Archive for Wednesday, October 15, 2003

How-to guide on drying, roasting pumpkin seeds

October 15, 2003


How do you dry and roast pumpkin seeds?

Drying and roasting seeds are two different processes. To dry, carefully wash pumpkin seeds to remove the clinging fibrous pumpkin tissue. Pumpkin seeds can be dried in the sun, in a dehydrator at 115-120 degrees for 1 to 2 hours, or in an oven on warm for 3 to 4 hours. Stir them frequently to avoid scorching.

To roast, take dried pumpkin seeds, toss with oil and/or salt and roast in a preheated oven at 250 degrees for 10 to 15 minutes.

For the Walk Kansas Celebration, you served a peach and avocado salsa that was really good. Could you share the recipe?

The original recipe came from one shared by Shelly Platten, of Amherst, Wis., in the "Taste of Home" magazine. It is bright, colorful and different from the traditional salsas. Enjoy.

Peach Avocado Salsa


1 (15-1/4 ounce) can sliced peaches, drained

1 medium ripe avocado, peeled

1 tablespoon lime juice

2 cups diced seeded tomatoes

1/4 cup diced onion

2 tablespoons minced fresh cilantro

1 tablespoon cider vinegar

1 to 2 teaspoons seeded chopped jalapeño pepper (use rubber or plastic gloves to protect hands)

1 garlic clove, minced

1/4 teaspoon salt

Dice the peaches and avocado into small pieces. In a bowl, combine the peaches, avocado, and lime juice. Add the remaining ingredients. Toss lightly. Refrigerate for at least 30 minutes to blend flavors. Serve with tortilla chips, fish, or chicken. Yield: 3 cups.

Nutritional analysis for 1/4 cup serving: 51 calories, 3 grams fat, 0 milligrams cholesterol, 55 milligrams sodium, 7 grams carbohydrates, 2 grams fiber, 1 gram protein. Diabetic Exchanges: 1 vegetable, 1/2 fat.

Can tomatoes frozen or dying on the vine be canned?

Tomatoes that become frozen or die on the vine are not safe to use in home canning. This is because the acid level in the tomatoes drops significantly and at varying levels. Therefore, even if adding lemon juice to increase the acid content, the tomatoes may not be safe. The tomatoes can be eaten fresh or frozen.

To save tomatoes from a frost or hard freeze, remove them from the vine before a potential frost or hard freeze. Wrap each tomato in newspaper or wax paper. Store in a cool, dark location at 55 to 60 degrees. Check frequently for decay or damage. As color develops, remove from the paper and continue ripening at 70 degrees. With this method, it is possible to have fresh tomatoes at Thanksgiving or Christmas.

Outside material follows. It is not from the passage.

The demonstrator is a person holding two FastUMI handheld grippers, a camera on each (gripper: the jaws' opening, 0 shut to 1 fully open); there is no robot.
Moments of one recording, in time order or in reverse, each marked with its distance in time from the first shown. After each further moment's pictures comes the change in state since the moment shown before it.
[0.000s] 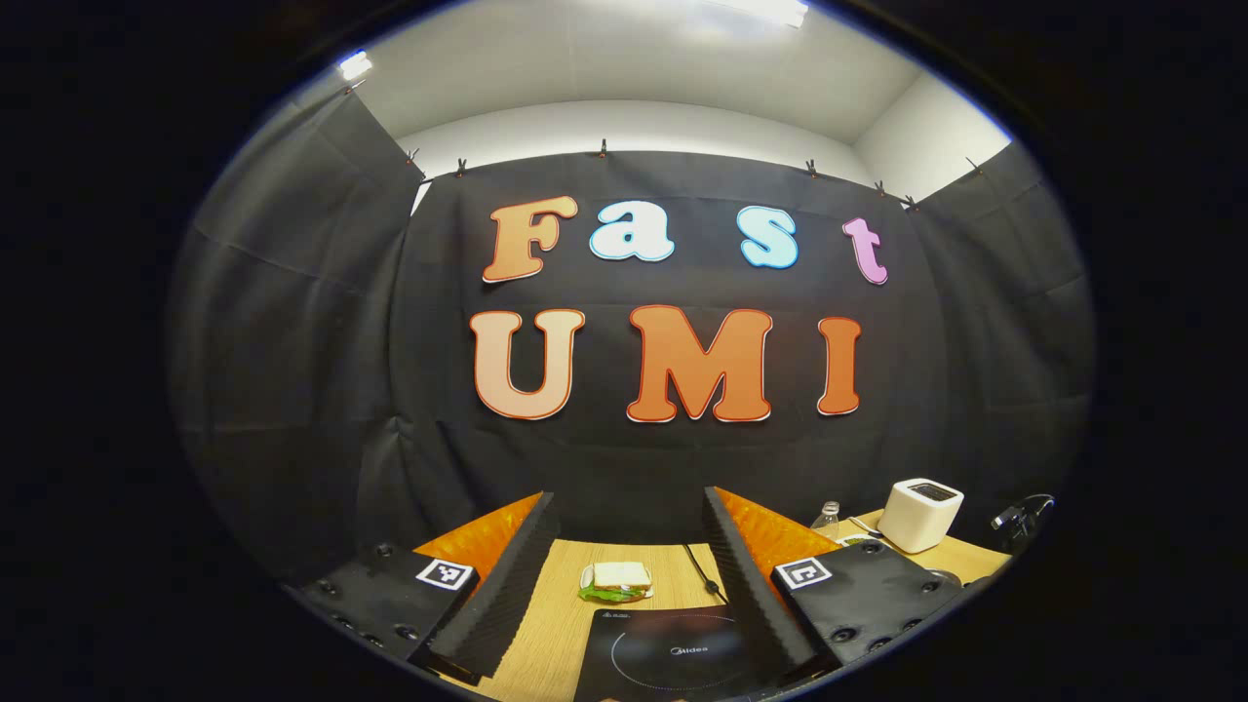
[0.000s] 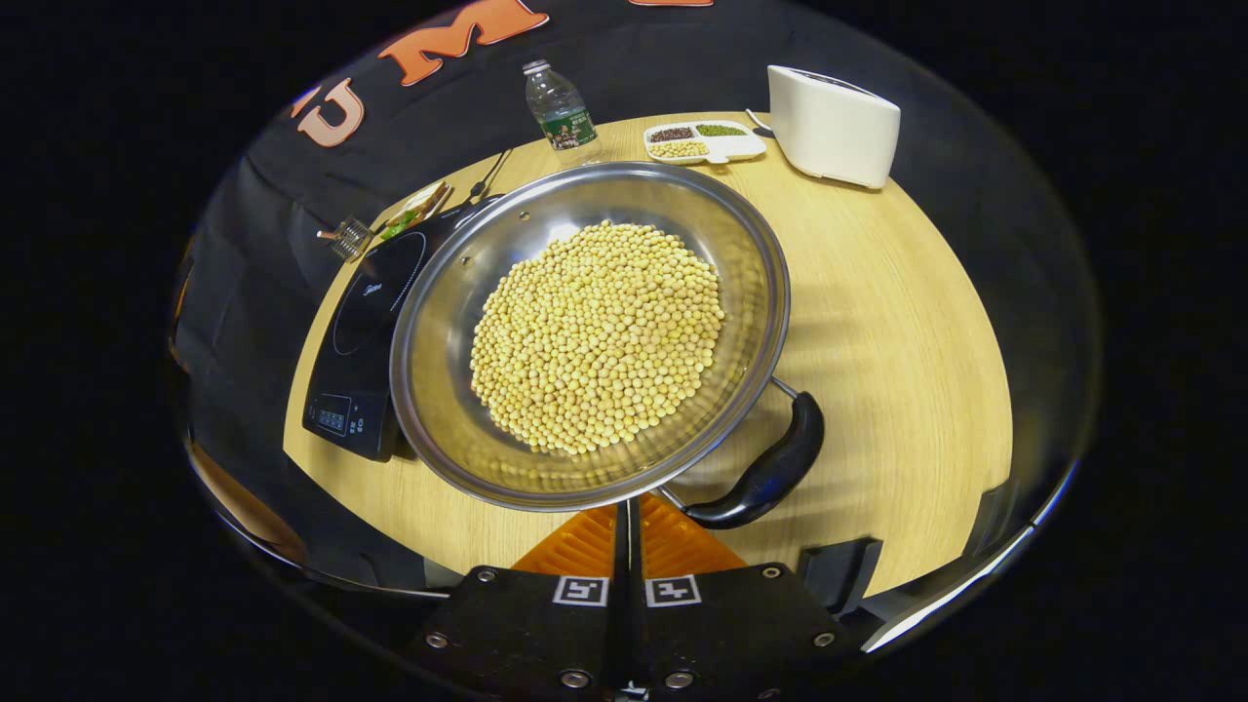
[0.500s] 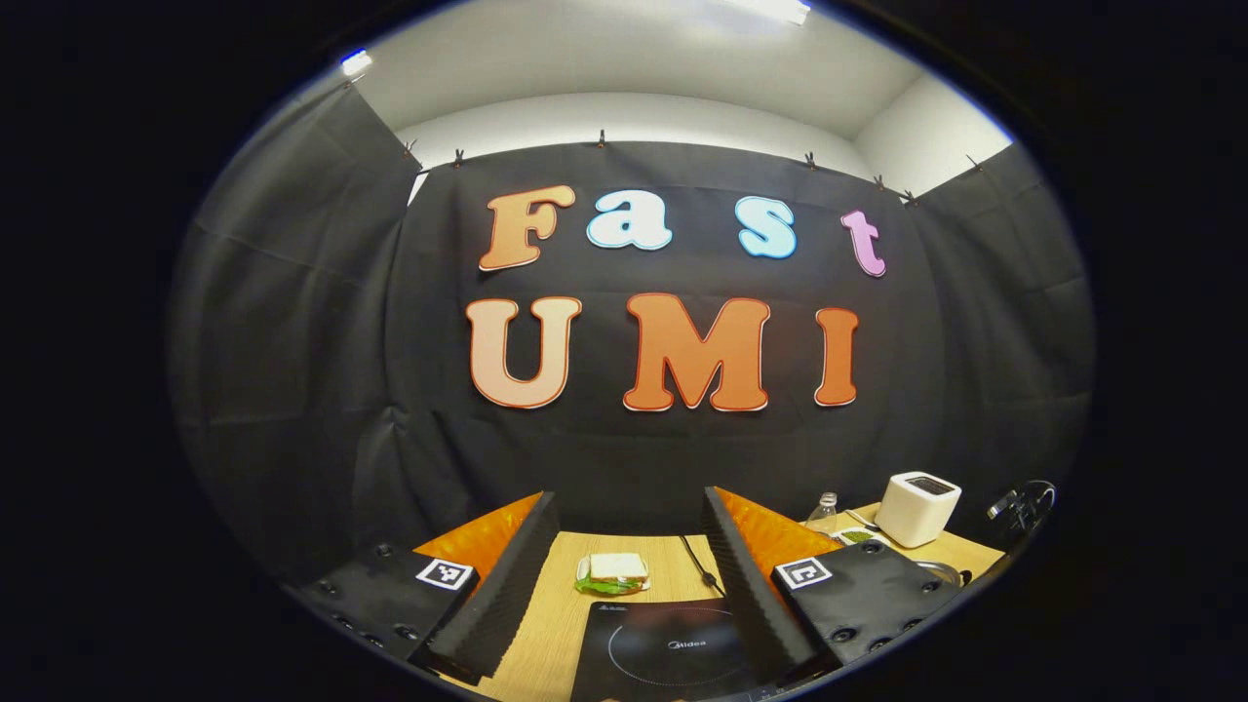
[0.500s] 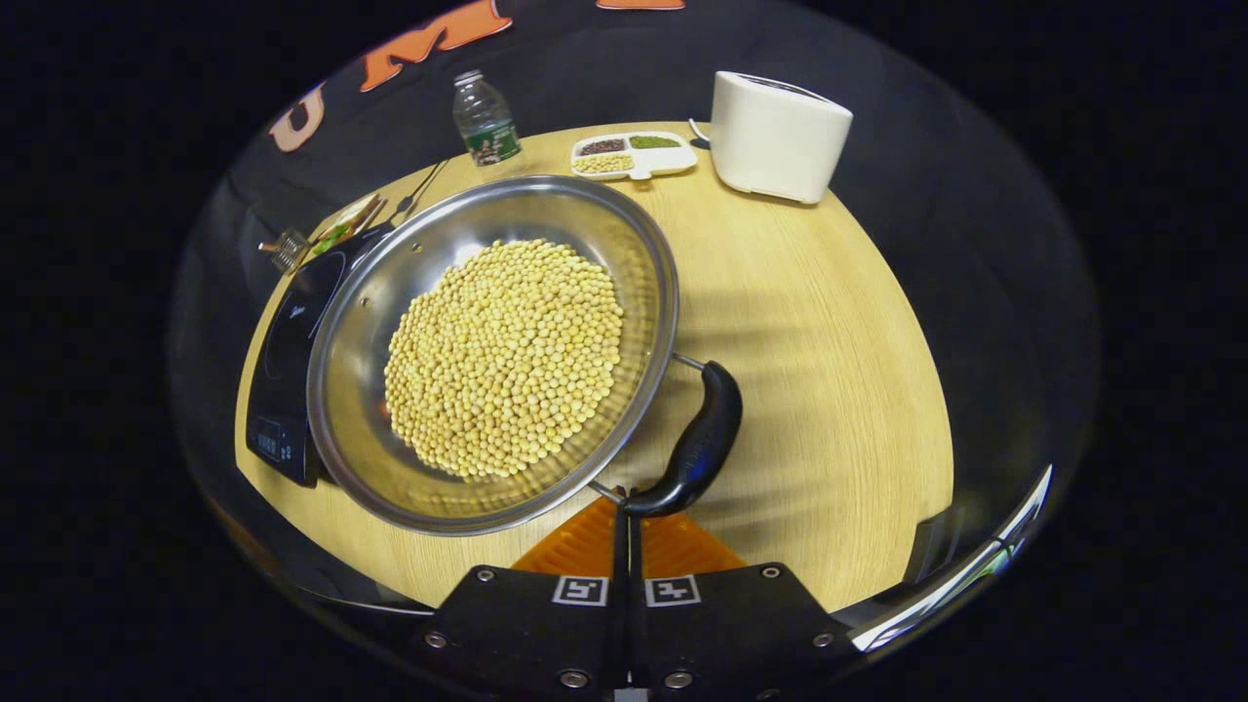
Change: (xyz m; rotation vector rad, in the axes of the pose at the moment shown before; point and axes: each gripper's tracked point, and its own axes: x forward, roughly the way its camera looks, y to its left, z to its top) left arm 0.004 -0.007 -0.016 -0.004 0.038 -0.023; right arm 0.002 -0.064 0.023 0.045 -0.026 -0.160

Should a large pot of soup sit on the range until it cools, or should it be refrigerated hot?

Hot food can be placed directly in the refrigerator or it can be rapidly chilled in an ice or cold water bath before refrigerating. Cover foods to retain moisture and prevent them from picking up odors from other foods.

A large pot of food like soup or stew should be divided into small portions and put in shallow containers before being refrigerated. A large cut of meat or whole poultry should be divided into smaller pieces and wrapped separately or placed in shallow containers before refrigerating.

Is it safe to eat leftover food that was left out on the counter to cool at dinnertime, then forgotten until morning? Will additional cooking kill the bacteria that may have grown?

No. Bacteria exist everywhere in nature. They are in the soil, air, water and the foods we eat. When they have nutrients (food), moisture and favorable temperatures, they grow rapidly, increasing in numbers to the point where some types of bacteria can cause illness.

Bacteria grow most rapidly in the range of temperatures between 40 degrees and 140 degrees, some doubling in number in as little as 20 minutes. Some types will produce toxins that are not destroyed by cooking.

Pathogenic bacteria do not generally affect the taste, smell or appearance of a food. In other words, one cannot tell that a food has been mishandled or is dangerous to eat. For example, food that has been left too long on the counter may be dangerous to eat, but could smell and look fine. If a food has been left in the "Danger Zone" -- between 40 degrees and 140 degrees -- for more than two hours, discard it, even though it may look and smell good. Never taste a food to see if it is spoiled.

I've always soaked poultry in salt water. Doesn't that make it safer?

Soaking poultry in salt water is a personal preference, but serves no purpose for food safety. If you choose to do this, however, preventing cross-contamination when soaking and removing the poultry from the water is essential.